Superviser des agents en production : quoi journaliser, quoi alerter
Un service classique est en bonne santé s'il répond vite et ne lève pas d'erreurs. Un agent peut faire les deux et se tromper complètement : chaque requête répondue en deux secondes, et toutes citant une politique retirée en mars.
Superviser des agents est donc une autre discipline. Elle repose sur deux choses : une trace par exécution assez détaillée pour reconstituer ce qui s'est passé, et une poignée de métriques de comportement dont le mouvement signifie quelque chose. Le reste est de la décoration.

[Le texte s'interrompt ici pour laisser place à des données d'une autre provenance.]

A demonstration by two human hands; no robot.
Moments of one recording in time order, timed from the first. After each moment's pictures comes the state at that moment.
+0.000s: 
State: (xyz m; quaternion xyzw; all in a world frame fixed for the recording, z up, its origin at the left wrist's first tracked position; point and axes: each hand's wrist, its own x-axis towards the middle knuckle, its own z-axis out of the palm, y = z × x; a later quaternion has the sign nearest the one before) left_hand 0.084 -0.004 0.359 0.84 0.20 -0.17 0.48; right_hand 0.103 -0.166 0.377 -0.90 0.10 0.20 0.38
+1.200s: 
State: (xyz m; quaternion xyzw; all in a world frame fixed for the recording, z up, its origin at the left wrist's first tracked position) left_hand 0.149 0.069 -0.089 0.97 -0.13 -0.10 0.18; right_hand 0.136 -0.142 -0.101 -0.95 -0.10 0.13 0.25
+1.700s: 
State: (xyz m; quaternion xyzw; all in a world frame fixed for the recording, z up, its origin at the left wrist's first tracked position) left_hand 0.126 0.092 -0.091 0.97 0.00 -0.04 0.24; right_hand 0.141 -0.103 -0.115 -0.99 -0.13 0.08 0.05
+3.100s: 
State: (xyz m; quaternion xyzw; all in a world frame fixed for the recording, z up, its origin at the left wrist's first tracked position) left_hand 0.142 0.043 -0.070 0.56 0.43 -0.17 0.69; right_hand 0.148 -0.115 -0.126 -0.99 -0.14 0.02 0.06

Ce que contient une trace utile#
- Un identifiant d'exécution sur chaque ligne de log, chaque appel et chaque requête sortante.
- Le contexte exact envoyé au modèle à chaque étape, ou une empreinte et les parties assemblées.
- Chaque appel d'outil avec arguments, résultat, durée et issue.
- Nom et version du modèle par appel, plus le décompte de tokens.
- La raison d'arrêt : terminé, plafond d'étapes, plafond de dépense, porte humaine, erreur.
- La sortie finale et si quelqu'un l'a corrigée ou annulée ensuite.
Six métriques qui bougent vraiment#
| Métrique | À surveiller | Signifie souvent |
|---|---|---|
| Taux de réussite | Baisse durable | Changement de modèle, dérive de données, API modifiée |
| Étapes par exécution | Hausse lente | Erreurs d'outil réessayées ; recherche dégradée |
| Erreurs par outil | Pic sur un outil | Système amont cassé, pas l'agent |
| Intervention humaine | Hausse | La confiance baisse ou nouvelle catégorie |
| Affirmations non étayées | Toute hausse | La recherche échoue en silence |
| Coût par tâche | Hausse à volume constant | Contexte gonflé ou reprises |
Alertez sur le comportement, pas seulement sur les erreurs#
Un agent échoue rarement bruyamment. Il se dégrade : un peu plus d'étapes, un peu plus de reprises, un peu plus d'escalades, et un matin il répond avec des documents périmés. Alertez sur le rythme de changement en fenêtre glissante plutôt que sur des seuils absolus. Et joignez à chaque alerte la trace d'une exécution représentative ; une alerte inexploitable finit muette.
Échantillonnez et lisez de vraies exécutions, chaque jour#
Aucun tableau de bord ne remplace la lecture. Choisissez chaque jour quelques exécutions — des succès, toutes les escalades, toutes celles au plafond — et lisez-les en entier. Chaque problème sérieux que nous avons trouvé en production était visible dans une trace avant de l'être dans une métrique. Faites tourner qui lit : la personne qui a écrit le prompt est la moins susceptible de voir ce qu'il fait de travers.
Ajoutez le jour même au jeu d'évaluation tout ce qui surprend. Cette habitude transforme la supervision en amélioration.
Journaliser sans collecter ce qu'il ne faut pas#
Les traces contiennent par construction des données clients. Masquez les identifiants au moment de la journalisation, donnez aux contextes complets une rétention plus courte qu'aux métriques et soumettez les arguments d'outils aux mêmes contrôles d'accès que le système sous-jacent.
Questions fréquentes
Combien de temps garder les traces complètes ?
Assez pour déboguer et auditer : souvent 30 à 90 jours pour les contextes complets, tandis que métriques et résumés durent bien plus. Décidez-le volontairement : c'est ce que vos utilisateurs ont écrit.
Quelle est l'alerte la plus utile ?
Une hausse des escalades ou des corrections humaines. C'est le signal honnête le plus précoce de dérive et il ne demande aucun étiquetage.
Faut-il un outil d'observabilité dédié ?
Pas pour commencer. Une table de traces interrogeable couvre l'essentiel. Les outils dédiés aident quand comparer des exécutions et versionner des prompts devient un travail quotidien à plusieurs.